**** Records for the task
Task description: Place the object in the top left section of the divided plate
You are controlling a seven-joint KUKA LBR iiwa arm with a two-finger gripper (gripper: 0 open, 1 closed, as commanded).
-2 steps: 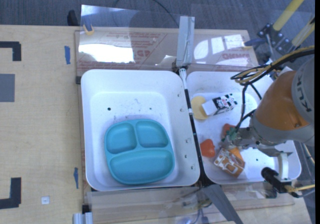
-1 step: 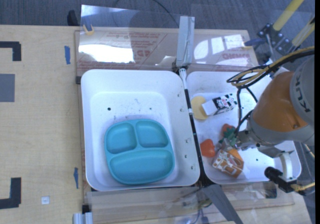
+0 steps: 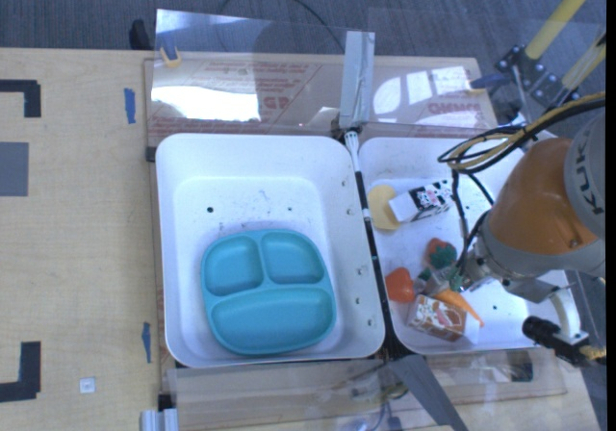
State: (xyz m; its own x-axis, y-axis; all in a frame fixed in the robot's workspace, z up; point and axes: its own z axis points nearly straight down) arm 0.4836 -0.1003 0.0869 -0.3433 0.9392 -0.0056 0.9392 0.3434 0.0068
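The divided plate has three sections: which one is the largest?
The bottom section of the blue divided plate: it spans the plate's full width, whereas the two upper sections sit side by side.

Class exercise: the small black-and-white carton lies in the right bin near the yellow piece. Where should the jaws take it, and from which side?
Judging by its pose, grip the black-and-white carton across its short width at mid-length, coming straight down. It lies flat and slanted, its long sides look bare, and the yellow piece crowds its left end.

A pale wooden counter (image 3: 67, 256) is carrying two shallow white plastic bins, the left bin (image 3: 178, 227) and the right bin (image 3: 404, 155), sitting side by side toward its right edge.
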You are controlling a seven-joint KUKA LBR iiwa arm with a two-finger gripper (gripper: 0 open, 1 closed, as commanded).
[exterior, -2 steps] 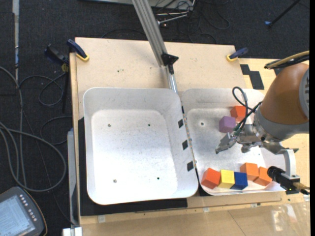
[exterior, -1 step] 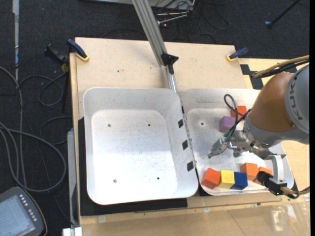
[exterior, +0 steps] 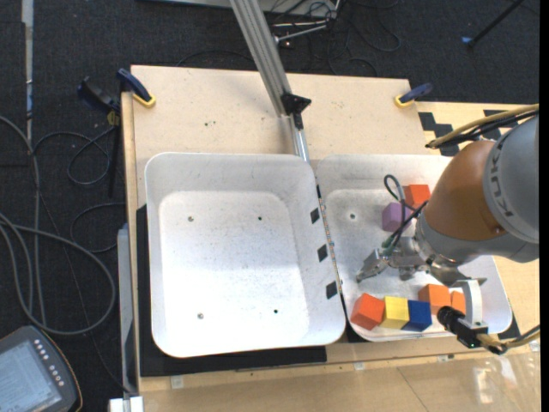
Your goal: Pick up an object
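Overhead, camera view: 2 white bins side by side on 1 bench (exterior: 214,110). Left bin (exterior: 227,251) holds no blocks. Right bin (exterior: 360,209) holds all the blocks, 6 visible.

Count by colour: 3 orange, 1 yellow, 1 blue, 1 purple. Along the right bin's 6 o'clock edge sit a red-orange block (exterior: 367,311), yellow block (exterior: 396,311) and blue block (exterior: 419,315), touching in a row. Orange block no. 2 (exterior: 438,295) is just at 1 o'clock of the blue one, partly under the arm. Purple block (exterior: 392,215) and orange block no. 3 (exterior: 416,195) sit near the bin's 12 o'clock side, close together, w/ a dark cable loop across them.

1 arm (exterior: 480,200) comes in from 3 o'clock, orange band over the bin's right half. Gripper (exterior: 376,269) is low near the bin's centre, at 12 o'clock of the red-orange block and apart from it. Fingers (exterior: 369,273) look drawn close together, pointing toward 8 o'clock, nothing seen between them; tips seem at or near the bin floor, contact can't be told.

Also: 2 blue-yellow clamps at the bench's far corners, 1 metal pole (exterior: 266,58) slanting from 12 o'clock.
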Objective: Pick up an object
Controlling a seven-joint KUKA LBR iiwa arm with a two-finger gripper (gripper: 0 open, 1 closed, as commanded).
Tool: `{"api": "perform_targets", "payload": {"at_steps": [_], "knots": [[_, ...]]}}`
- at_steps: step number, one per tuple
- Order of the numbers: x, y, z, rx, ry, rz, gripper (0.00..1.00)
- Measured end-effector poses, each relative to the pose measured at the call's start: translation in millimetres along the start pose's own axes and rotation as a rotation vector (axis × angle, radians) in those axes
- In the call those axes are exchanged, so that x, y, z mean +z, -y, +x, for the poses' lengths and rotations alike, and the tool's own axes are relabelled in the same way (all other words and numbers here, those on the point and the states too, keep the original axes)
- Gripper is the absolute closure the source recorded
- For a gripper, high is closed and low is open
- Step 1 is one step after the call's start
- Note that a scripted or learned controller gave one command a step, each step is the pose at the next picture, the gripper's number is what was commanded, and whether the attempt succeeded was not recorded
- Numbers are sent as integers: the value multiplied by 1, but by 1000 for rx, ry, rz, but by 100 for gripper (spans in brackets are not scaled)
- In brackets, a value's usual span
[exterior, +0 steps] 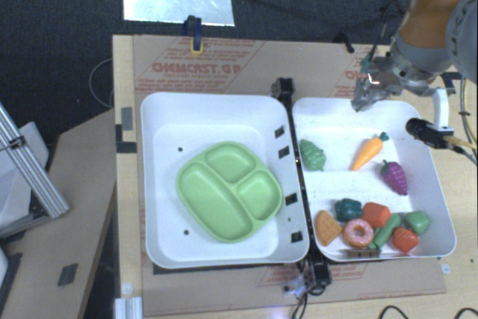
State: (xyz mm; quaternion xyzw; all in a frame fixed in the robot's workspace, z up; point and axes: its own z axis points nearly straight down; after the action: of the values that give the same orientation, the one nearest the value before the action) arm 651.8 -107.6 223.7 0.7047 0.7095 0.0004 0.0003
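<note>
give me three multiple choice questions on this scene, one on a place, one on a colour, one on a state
1. Where is the green tray?
A. in the left bin
B. in the right bin
C. on the bare bench

2. What colour are the grapes?
A. yellow
B. purple
C. blue

3. How does the pincer stand to the toys?
A. it grips the carrot
B. it presses on the donut
C. it hangs at the right bin's far edge, apart from them all

Answers:
1 A, the tray lies flat in the left bin.
2 B, the grapes are purple, lying beside the orange carrot.
3 C, the pincer is over the right bin's far rim, with bare white floor between it and the carrot; the donut lies at the near end.
</note>
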Motion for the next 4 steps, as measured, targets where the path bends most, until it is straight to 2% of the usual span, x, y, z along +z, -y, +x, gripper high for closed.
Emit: {"api": "perform_targets", "payload": {"at_steps": [1,2,3,4], "knots": [[-2,18,48,-3,-2,5,100],[12,26,104,-3,-2,6,100],[-6,32,152,-4,-1,3,100],[12,30,137,6,1,6,100]]}}
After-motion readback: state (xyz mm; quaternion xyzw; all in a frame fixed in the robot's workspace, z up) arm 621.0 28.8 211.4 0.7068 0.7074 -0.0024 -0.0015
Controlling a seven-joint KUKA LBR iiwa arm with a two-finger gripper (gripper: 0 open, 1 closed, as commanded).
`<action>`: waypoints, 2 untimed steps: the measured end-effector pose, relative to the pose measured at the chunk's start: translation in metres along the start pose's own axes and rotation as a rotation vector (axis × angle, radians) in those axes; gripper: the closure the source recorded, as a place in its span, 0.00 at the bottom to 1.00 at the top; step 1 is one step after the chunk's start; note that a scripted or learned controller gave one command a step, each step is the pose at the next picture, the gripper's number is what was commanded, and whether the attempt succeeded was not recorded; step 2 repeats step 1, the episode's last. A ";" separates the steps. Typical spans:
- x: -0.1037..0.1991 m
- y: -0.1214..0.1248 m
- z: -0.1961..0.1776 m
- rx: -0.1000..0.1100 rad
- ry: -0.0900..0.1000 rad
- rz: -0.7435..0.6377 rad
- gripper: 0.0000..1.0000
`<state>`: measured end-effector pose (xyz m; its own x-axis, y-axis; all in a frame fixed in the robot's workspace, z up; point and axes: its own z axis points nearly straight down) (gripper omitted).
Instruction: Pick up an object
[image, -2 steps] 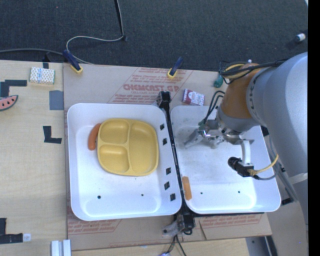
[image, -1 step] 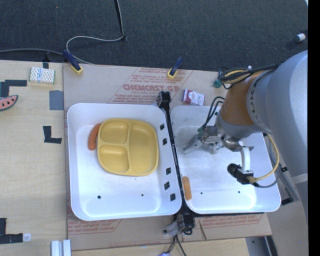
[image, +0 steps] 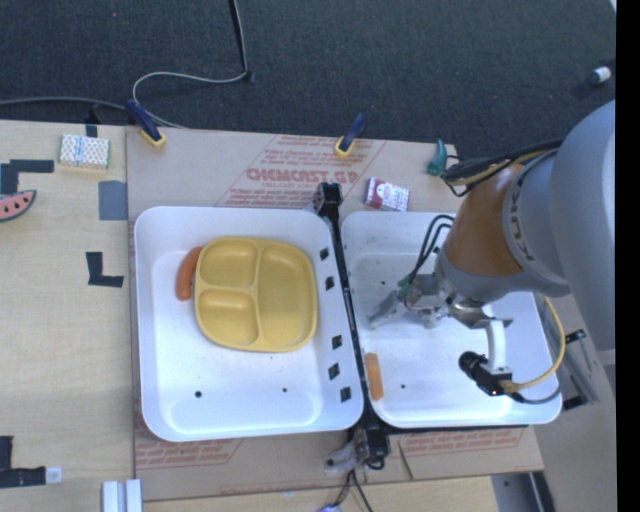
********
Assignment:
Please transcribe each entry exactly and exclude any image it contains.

Exercise result:
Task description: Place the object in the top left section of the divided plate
You are controlling a seven-joint KUKA LBR iiwa arm with a two-finger gripper (gripper: 0 open, 1 closed, as commanded).
-2 steps: 
-1 step: 
+0 steps: 
State: (xyz m; its own x-axis, y-axis; all in a frame fixed in the robot's workspace, z up; point and axes: its own z axis points nearly straight down) arm 0.4836 -0.1003 0.0869 -0.3433 0.9392 -0.0056 0.9392 0.3434 0.0068
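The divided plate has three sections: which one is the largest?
The bottom section of the blue divided plate: it spans the plate's full width, whereas the two upper sections sit side by side.

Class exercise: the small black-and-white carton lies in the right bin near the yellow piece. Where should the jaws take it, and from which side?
Judging by its pose, grip the black-and-white carton across its short width at mid-length, coming straight down. It lies flat and slanted, its long sides look bare, and the yellow piece crowds its left end.

A pale wooden counter (image 3: 67, 256) is carrying two shallow white plastic bins, the left bin (image 3: 178, 227) and the right bin (image 3: 404, 155), sitting side by side toward its right edge.
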You are controlling a seven-joint KUKA LBR iiwa arm with a two-finger gripper (gripper: 0 open, 1 closed, as commanded).
[exterior, -2 steps] 
[exterior, -1 step] 
[exterior, +0 steps] 
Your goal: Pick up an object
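Overhead, camera view: 2 white bins side by side on 1 bench (exterior: 214,110). Left bin (exterior: 227,251) holds no blocks. Right bin (exterior: 360,209) holds all the blocks, 6 visible.

Count by colour: 3 orange, 1 yellow, 1 blue, 1 purple. Along the right bin's 6 o'clock edge sit a red-orange block (exterior: 367,311), yellow block (exterior: 396,311) and blue block (exterior: 419,315), touching in a row. Orange block no. 2 (exterior: 438,295) is just at 1 o'clock of the blue one, partly under the arm. Purple block (exterior: 392,215) and orange block no. 3 (exterior: 416,195) sit near the bin's 12 o'clock side, close together, w/ a dark cable loop across them.

1 arm (exterior: 480,200) comes in from 3 o'clock, orange band over the bin's right half. Gripper (exterior: 376,269) is low near the bin's centre, at 12 o'clock of the red-orange block and apart from it. Fingers (exterior: 369,273) look drawn close together, pointing toward 8 o'clock, nothing seen between them; tips seem at or near the bin floor, contact can't be told.

Also: 2 blue-yellow clamps at the bench's far corners, 1 metal pole (exterior: 266,58) slanting from 12 o'clock.
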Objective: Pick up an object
Controlling a seven-joint KUKA LBR iiwa arm with a two-finger gripper (gripper: 0 open, 1 closed, as commanded).
Tool: `{"api": "perform_targets", "payload": {"at_steps": [_], "knots": [[_, ...]]}}`
- at_steps: step number, one per tuple
- Order of the numbers: x, y, z, rx, ry, rz, gripper (0.00..1.00)
- Measured end-effector poses, each relative to the pose measured at the call's start: translation in millimetres along the start pose's own axes and rotation as a rotation vector (axis × angle, radians) in those axes
- In the call those axes are exchanged, so that x, y, z mean +z, -y, +x, for the poses' lengths and rotations alike, and the tool's own axes are relabelled in the same way (all other words and numbers here, those on the point and the states too, keep the original axes)
- Gripper is the absolute closure the source recorded
- For a gripper, high is closed and low is open
- Step 1 is one step after the call's start
- Note that a scripted or learned controller gave one command a step, each step is the pose at the next picture, the gripper's number is what was commanded, and whether the attempt succeeded was not recorded
- Numbers are sent as integers: the value multiplied by 1, but by 1000 for rx, ry, rz, but by 100 for gripper (spans in brackets are not scaled)
- In brackets, a value's usual span
[exterior, +0 steps] 
State: (xyz mm; quaternion xyzw; all in a frame fixed in the robot's workspace, z up; point and axes: its own z axis points nearly straight down; after the action: of the values that give the same orientation, the one nearest the value before the action) arm 651.8 -107.6 223.7 0.7047 0.7095 0.0004 0.0003
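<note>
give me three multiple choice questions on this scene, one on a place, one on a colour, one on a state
1. Where is the green tray?
A. in the left bin
B. in the right bin
C. on the bare bench

2. What colour are the grapes?
A. yellow
B. purple
C. blue

3. How does the pincer stand to the toys?
A. it grips the carrot
B. it presses on the donut
C. it hangs at the right bin's far edge, apart from them all

Answers:
1 A, the tray lies flat in the left bin.
2 B, the grapes are purple, lying beside the orange carrot.
3 C, the pincer is over the right bin's far rim, with bare white floor between it and the carrot; the donut lies at the near end.
</note>
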Motion for the next 4 steps, as measured, targets where the path bends most, until it is straight to 2% of the usual span, x, y, z along +z, -y, +x, gripper high for closed.
Emit: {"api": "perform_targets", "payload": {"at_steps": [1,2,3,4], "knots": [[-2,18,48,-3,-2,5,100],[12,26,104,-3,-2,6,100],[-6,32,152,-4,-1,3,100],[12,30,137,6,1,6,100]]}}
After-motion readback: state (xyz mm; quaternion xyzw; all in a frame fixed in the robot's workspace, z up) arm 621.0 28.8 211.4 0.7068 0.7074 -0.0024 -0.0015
Controlling a seven-joint KUKA LBR iiwa arm with a two-finger gripper (gripper: 0 open, 1 closed, as commanded).
`<action>`: waypoints, 2 untimed steps: the measured end-effector pose, relative to the pose measured at the chunk's start: translation in metres along the start pose's own axes and rotation as a rotation vector (axis × angle, radians) in those axes; gripper: the closure the source recorded, as a place in its span, 0.00 at the bottom to 1.00 at the top; step 1 is one step after the chunk's start; note that a scripted or learned controller gave one command a step, each step is the pose at the next picture, the gripper's number is what was commanded, and whether the attempt succeeded was not recorded; step 2 repeats step 1, the episode's last. A ";" separates the steps. Typical spans:
- x: -0.1037..0.1991 m
- y: -0.1214..0.1248 m
- z: -0.1961..0.1776 m
- rx: -0.1000..0.1100 rad
- ry: -0.0900..0.1000 rad
- rz: -0.7435..0.6377 rad
- gripper: 0.0000..1.0000
`<state>`: measured end-effector pose (xyz m; its own x-axis, y-axis; all in a frame fixed in the robot's workspace, z up; point and axes: its own z axis points nearly straight down) (gripper omitted).
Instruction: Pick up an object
[image, -2 steps] 
[image, -1 step] 
[image, +0 steps] 

Nothing else is required for this exercise.